§ WORK TO BE COMPLETED
When you copy the material, keep each line exactly as it appears.

#####

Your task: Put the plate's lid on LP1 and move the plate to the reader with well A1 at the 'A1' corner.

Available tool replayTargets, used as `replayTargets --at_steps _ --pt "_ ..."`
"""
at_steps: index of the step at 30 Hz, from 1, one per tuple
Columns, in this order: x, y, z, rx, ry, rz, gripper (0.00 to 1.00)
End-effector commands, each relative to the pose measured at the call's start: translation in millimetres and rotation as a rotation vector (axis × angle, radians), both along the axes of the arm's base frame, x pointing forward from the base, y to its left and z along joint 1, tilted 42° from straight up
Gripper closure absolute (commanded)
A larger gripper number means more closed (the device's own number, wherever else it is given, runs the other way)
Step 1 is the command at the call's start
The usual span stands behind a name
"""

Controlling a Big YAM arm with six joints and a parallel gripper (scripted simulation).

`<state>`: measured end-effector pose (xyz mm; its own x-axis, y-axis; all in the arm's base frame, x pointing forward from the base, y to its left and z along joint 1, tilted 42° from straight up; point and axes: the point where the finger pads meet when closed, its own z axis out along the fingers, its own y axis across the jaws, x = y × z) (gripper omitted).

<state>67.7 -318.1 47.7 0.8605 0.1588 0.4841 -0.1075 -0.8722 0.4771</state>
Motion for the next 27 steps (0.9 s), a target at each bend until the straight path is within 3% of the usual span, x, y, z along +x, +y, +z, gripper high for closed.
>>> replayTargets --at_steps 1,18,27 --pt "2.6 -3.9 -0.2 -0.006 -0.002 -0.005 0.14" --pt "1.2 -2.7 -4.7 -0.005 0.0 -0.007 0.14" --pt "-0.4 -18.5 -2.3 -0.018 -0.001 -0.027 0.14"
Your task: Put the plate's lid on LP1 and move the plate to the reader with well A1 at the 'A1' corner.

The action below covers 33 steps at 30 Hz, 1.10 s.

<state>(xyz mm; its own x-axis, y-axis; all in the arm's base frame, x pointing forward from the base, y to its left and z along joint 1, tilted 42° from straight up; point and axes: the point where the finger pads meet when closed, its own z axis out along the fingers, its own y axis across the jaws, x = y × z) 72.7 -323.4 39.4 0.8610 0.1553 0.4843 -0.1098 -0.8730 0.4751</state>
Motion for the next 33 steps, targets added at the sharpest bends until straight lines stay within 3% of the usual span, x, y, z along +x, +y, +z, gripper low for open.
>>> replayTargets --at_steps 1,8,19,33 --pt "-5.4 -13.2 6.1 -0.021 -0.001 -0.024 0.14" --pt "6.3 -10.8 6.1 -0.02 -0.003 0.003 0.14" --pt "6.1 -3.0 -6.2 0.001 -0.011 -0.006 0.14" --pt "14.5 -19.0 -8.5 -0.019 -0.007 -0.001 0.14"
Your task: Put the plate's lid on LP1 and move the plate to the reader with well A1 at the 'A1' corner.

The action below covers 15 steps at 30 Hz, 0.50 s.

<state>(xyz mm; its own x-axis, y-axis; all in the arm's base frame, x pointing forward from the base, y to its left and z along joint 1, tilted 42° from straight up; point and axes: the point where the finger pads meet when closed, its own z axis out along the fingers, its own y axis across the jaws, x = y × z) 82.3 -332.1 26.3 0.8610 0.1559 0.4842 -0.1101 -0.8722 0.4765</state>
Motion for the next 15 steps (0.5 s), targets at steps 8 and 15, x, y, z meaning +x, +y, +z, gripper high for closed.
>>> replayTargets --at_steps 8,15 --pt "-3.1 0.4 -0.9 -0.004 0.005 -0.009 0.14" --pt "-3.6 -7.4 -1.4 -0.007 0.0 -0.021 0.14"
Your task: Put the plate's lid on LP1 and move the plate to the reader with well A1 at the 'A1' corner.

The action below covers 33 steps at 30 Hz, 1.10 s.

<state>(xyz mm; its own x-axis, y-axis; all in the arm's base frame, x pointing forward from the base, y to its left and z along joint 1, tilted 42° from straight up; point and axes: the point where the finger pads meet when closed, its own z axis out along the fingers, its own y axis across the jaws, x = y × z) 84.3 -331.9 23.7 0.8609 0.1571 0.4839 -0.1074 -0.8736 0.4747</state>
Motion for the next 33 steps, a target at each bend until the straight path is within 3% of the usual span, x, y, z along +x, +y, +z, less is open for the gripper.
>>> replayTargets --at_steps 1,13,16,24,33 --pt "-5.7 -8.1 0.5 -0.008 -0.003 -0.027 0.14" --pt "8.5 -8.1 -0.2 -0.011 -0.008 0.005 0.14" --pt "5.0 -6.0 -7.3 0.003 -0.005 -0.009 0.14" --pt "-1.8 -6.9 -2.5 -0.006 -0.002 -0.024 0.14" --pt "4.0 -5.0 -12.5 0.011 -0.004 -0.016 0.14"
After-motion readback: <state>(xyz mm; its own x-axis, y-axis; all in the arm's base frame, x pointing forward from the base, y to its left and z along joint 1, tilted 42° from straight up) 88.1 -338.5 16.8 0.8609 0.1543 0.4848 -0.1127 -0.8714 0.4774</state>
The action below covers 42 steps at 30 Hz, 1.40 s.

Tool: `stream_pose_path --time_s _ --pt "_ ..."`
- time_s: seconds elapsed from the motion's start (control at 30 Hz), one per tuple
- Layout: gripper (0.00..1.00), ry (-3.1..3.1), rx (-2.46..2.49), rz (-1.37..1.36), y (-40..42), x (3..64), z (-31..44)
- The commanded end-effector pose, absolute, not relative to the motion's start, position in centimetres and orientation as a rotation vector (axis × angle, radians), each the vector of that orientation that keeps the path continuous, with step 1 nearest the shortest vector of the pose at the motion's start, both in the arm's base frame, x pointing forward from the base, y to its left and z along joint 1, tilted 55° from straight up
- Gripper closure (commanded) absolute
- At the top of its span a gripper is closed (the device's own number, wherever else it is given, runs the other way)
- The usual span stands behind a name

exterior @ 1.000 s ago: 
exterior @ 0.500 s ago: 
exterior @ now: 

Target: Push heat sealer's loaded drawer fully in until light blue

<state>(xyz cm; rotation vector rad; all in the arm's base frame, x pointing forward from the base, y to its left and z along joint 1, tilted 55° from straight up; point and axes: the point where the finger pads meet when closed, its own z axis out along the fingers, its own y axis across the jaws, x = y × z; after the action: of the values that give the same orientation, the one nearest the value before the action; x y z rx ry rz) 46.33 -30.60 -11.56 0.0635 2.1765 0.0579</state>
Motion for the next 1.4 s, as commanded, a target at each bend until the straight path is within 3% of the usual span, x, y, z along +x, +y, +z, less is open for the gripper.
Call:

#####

§ RESULT
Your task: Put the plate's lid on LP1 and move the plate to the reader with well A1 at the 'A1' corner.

Available tool replayTargets, used as `replayTargets --at_steps _ --pt "_ ..."`
"""
at_steps: index of the step at 30 Hz, from 1, one per tuple
Columns, in this order: x, y, z, rx, ry, rz, gripper (0.00 to 1.00)
End-effector commands, each relative to the pose measured at the call's start: translation in millimetres and rotation as a rotation vector (axis × angle, radians), both along the axes of the arm's base frame, x pointing forward from the base, y to its left and z along joint 1, tilted 42° from straight up
Gripper closure absolute (commanded)
A larger gripper number means more closed (the device's own number, wherever else it is given, runs the other way)
Step 1 is the command at the call's start
The usual span stands behind a name
"""

Controlling a Big YAM arm with six joints and a parallel gripper (scripted simulation).

`<state>`: measured end-effector pose (xyz mm; its own x-axis, y-axis; all in the arm's base frame, x pointing forward from the base, y to its left and z along joint 1, tilted 42° from straight up; point and axes: the point where the finger pads meet when closed, its own z axis out along the fingers, its own y axis across the jaws, x = y × z) (gripper omitted).

<state>67.7 -318.1 47.7 0.8605 0.1588 0.4841 -0.1075 -0.8722 0.4771</state>
Motion for the next 27 steps (0.9 s), a target at each bend until the straight path is within 3% of the usual span, x, y, z along +x, +y, +z, gripper high for closed.
>>> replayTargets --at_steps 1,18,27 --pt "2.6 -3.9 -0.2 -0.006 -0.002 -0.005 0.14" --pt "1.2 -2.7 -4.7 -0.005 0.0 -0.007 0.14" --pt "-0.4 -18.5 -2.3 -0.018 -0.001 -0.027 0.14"
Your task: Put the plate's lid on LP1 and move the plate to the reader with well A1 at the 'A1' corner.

The action below covers 33 steps at 30 Hz, 1.10 s.

<state>(xyz mm; its own x-axis, y-axis; all in the arm's base frame, x pointing forward from the base, y to its left and z along joint 1, tilted 42° from straight up; point and axes: the point where the finger pads meet when closed, its own z axis out along the fingers, its own y axis across the jaws, x = y × z) 72.7 -323.4 39.4 0.8610 0.1553 0.4843 -0.1098 -0.8730 0.4751</state>
Motion for the next 33 steps, targets added at the sharpest bends until straight lines stay within 3% of the usual span, x, y, z along +x, +y, +z, gripper low for open.
>>> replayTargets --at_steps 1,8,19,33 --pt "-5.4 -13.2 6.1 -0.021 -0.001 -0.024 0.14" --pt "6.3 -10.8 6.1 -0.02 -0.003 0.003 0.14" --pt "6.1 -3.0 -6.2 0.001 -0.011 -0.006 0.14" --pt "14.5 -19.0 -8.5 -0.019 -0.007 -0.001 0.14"
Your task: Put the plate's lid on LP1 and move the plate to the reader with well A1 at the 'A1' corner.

The action below covers 15 steps at 30 Hz, 0.50 s.

<state>(xyz mm; its own x-axis, y-axis; all in the arm's base frame, x pointing forward from the base, y to its left and z along joint 1, tilted 42° from straight up; point and axes: the point where the finger pads meet when closed, its own z axis out along the fingers, its own y axis across the jaws, x = y × z) 82.3 -332.1 26.3 0.8610 0.1559 0.4842 -0.1101 -0.8722 0.4765</state>
Motion for the next 15 steps (0.5 s), targets at steps 8 and 15, x, y, z meaning +x, +y, +z, gripper high for closed.
>>> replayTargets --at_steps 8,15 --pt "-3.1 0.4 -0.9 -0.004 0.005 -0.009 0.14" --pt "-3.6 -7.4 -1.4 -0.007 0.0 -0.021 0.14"
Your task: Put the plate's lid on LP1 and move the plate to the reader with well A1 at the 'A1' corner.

The action below covers 33 steps at 30 Hz, 1.10 s.

<state>(xyz mm; its own x-axis, y-axis; all in the arm's base frame, x pointing forward from the base, y to its left and z along joint 1, tilted 42° from straight up; point and axes: the point where the finger pads meet when closed, its own z axis out along the fingers, its own y axis across the jaws, x = y × z) 84.3 -331.9 23.7 0.8609 0.1571 0.4839 -0.1074 -0.8736 0.4747</state>
Motion for the next 33 steps, a target at each bend until the straight path is within 3% of the usual span, x, y, z along +x, +y, +z, less is open for the gripper.
>>> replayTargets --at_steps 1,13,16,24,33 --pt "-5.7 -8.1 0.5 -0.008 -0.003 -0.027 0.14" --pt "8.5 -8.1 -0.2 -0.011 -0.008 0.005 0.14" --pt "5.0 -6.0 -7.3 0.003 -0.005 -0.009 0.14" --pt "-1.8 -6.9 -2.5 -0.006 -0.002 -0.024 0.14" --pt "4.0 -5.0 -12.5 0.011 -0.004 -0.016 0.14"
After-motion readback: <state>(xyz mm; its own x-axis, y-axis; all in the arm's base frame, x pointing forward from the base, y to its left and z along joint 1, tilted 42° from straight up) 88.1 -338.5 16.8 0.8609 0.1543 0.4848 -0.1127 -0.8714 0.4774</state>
The action below covers 42 steps at 30 Hz, 1.40 s.

Tool: `stream_pose_path --time_s _ --pt "_ ..."`
- time_s: seconds elapsed from the motion's start (control at 30 Hz), one per tuple
- Layout: gripper (0.00..1.00), ry (-3.1..3.1), rx (-2.46..2.49), rz (-1.37..1.36), y (-40..42), x (3..64), z (-31..44)
- The commanded end-effector pose, absolute, not relative to the motion's start, position in centimetres and orientation as a rotation vector (axis × angle, radians), each the vector of that orientation that keeps the path continuous, with step 1 nearest the shortest vector of the pose at the motion's start, both in the arm's base frame, x pointing forward from the base, y to its left and z along joint 1, tilted 55° from straight up
- Gripper closure (commanded) absolute
- At the top of its span a gripper is closed (the device's own number, wherever else it is given, runs the other way)
- The usual span stands behind a name

exterior @ 1.000 s ago: 
exterior @ 0.500 s ago: 
exterior @ now: 

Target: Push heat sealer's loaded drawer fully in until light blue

<state>(xyz cm; rotation vector rad; all in the arm's base frame, x pointing forward from the base, y to its left and z along joint 1, tilted 55° from straight up; point and axes: the point where the finger pads meet when closed, its own z axis out along the fingers, its own y axis across the jaws, x = y × z; after the action: of the values that give the same orientation, the one nearest the value before the action; x y z rx ry rz) 46.33 -30.60 -11.56 0.0635 2.1765 0.0579</state>
Motion for the next 1.4 s, as commanded, a target at each bend until the straight path is within 3% of the usual span, x, y, z along +x, +y, +z, less is open for the gripper.
Call:

As written, the answer is complete.